基于上述现有技术存在的问题,本发明提出了一种并行天文交叉证认方法,利用天文星表数据建立多维矩阵模型,在集群系统环境中采用分布式运行方式实现天文星表的交叉证认。Based on the problems existing in the above-mentioned prior art, the present invention proposes a parallel astronomical cross-certification method, which uses the astronomical star catalog data to establish a multidimensional matrix model, and adopts a distributed operation mode in the cluster system environment to realize the cross-certification of the astronomical star catalog .

本发明提供一种并行天文交叉证认方法,以集群系统环境作为执行环境,该方法包括以下步骤:The present invention provides a parallel astronomical cross-certification method, using the cluster system environment as the execution environment, the method includes the following steps:

步骤一:搭建集群计算环境;Step 1: Build a cluster computing environment;

步骤二:根据天文星表数据建立多维矩阵模型,具体包括以下处理:Step 2: Establish a multidimensional matrix model based on the astronomical star catalog data, specifically including the following processing:

(1)选择矩阵维度和矩阵单元属性(1) Select matrix dimensions and matrix cell attributes

以星表数据中的位置属性即赤经RA、赤纬DEC属性为两个维度,以天文星表数据的其他属性作为每个矩阵单元的属性建立多维矩阵;Taking the position attribute in the star catalog data, that is, the right ascension RA and declination DEC attributes as two dimensions, and using other attributes of the astronomical star catalog data as the attributes of each matrix unit to establish a multidimensional matrix;

(2)选择矩阵块大小(2) Select the matrix block size

选择矩阵块大小,以此块大小对整个多维矩阵进行划分,得到多个矩阵块;Select the matrix block size, divide the entire multidimensional matrix with this block size, and obtain multiple matrix blocks;

步骤三:在集群间实现矩阵块分发,具体包括以下处理:Step 3: Realize matrix block distribution between clusters, including the following processing:

对每个天文星表,根据步骤二中所划分的矩阵块数,为每个矩阵块建立对应的文件,将天文星表数据按照位置信息即赤经RA、赤纬DEC计算出各数据所属矩阵块并写入到相应的文件中;之后以轮询的方式将这些文件分发到集群中的各个节点上,即第i块放到第i%n个节点上;For each astronomical star catalog, according to the number of matrix blocks divided in step 2, a corresponding file is established for each matrix block, and the astronomical star catalog data is calculated according to the position information, namely the right ascension RA and declination DEC to calculate the matrix to which each data belongs block and write it into the corresponding file; then distribute these files to each node in the cluster in a round-robin manner, that is, put the i-th block on the i%n-th node;

步骤4:进行分布式计算,具体包括以下处理:Step 4: Perform distributed computing, specifically including the following processing:

对于集群系统中的每个节点,启动与该节点CPU数相同的线程数;对于需要并行证认的两个星表,以轮询的方式将编号相同的两个天文星表数据的文件分配给当前所在节点上的线程进行交叉证认计算,将结果写入临时文件;For each node in the cluster system, start the same number of threads as the number of CPUs of the node; for the two star catalogs that need to be certified in parallel, assign the two astronomical star catalog data files with the same number to the The thread on the current node performs cross-certification calculation and writes the result to a temporary file;

在所有线程的计算完成后,将所有临时文件汇总,得到最终证认结果。After the calculation of all threads is completed, all temporary files are aggregated to obtain the final authentication result.

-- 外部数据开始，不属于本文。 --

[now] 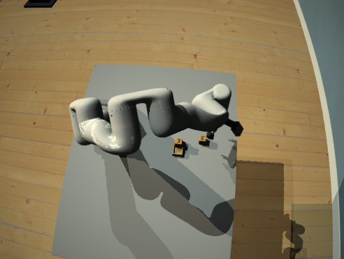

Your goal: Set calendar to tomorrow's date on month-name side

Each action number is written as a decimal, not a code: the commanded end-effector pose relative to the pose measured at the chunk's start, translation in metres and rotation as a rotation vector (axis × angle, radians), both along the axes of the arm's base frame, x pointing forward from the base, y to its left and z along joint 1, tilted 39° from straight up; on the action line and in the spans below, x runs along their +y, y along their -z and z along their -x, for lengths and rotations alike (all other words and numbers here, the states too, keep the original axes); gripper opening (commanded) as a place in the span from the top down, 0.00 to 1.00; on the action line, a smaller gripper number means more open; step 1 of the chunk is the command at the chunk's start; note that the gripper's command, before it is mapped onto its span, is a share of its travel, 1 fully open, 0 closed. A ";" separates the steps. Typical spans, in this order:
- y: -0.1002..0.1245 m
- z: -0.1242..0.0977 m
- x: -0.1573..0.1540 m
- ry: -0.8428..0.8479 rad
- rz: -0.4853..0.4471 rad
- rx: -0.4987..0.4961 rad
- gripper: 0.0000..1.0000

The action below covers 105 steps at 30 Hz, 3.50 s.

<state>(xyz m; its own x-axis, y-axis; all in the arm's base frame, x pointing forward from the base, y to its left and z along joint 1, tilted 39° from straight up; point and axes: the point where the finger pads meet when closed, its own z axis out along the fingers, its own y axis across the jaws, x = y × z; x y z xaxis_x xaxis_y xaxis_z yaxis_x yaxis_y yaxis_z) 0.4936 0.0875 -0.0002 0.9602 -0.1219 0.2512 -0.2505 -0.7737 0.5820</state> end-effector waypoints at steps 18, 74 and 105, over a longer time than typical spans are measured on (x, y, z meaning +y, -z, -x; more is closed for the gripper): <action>-0.002 -0.006 0.003 -0.278 0.038 0.230 0.00; 0.063 -0.018 -0.049 -0.290 0.040 0.241 0.00; 0.063 -0.018 -0.049 -0.290 0.040 0.241 0.00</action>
<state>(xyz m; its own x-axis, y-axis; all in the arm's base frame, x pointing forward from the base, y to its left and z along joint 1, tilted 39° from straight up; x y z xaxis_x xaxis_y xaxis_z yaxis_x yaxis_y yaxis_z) 0.5100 0.0371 -0.0641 0.9859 0.1670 0.0095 0.1238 -0.7670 0.6296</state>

与现有技术相比,本发明提供一种易于操作,并行度高,可扩展性强的交叉证认方法,在保证证认正确性的前提下,能够提高交叉证认的性能。Compared with the prior art, the present invention provides a cross-certification method that is easy to operate, has high parallelism and strong scalability, and can improve the performance of the cross-certification on the premise of ensuring the correctness of the certification.

附图说明 Description of drawings

图1为天文星表数据矩阵模型示意图;Fig. 1 is a schematic diagram of the astronomical star catalog data matrix model;

图2为集群间矩阵块分发示意图;Fig. 2 is a schematic diagram of inter-cluster matrix block distribution;

图3为节点上多线程协作示意图。Fig. 3 is a schematic diagram of multi-thread cooperation on a node.

具体实施方式 Detailed ways

以下结合附图及较佳实施例,对依据本发明提供的具体实施方式、结构、特征及其功效,详细说明如下。The specific implementation, structure, features and effects provided by the present invention will be described in detail below in conjunction with the accompanying drawings and preferred embodiments.

本发明提出了一种并行天文交叉证认方法,基于多维矩阵模型的分布式地实现,主要分为以下四个步骤:The present invention proposes a parallel astronomical cross-certification method, based on the distributed implementation of the multidimensional matrix model, which is mainly divided into the following four steps:

步骤1:环境搭建,搭建集群计算环境。Step 1: Environment construction, build a cluster computing environment.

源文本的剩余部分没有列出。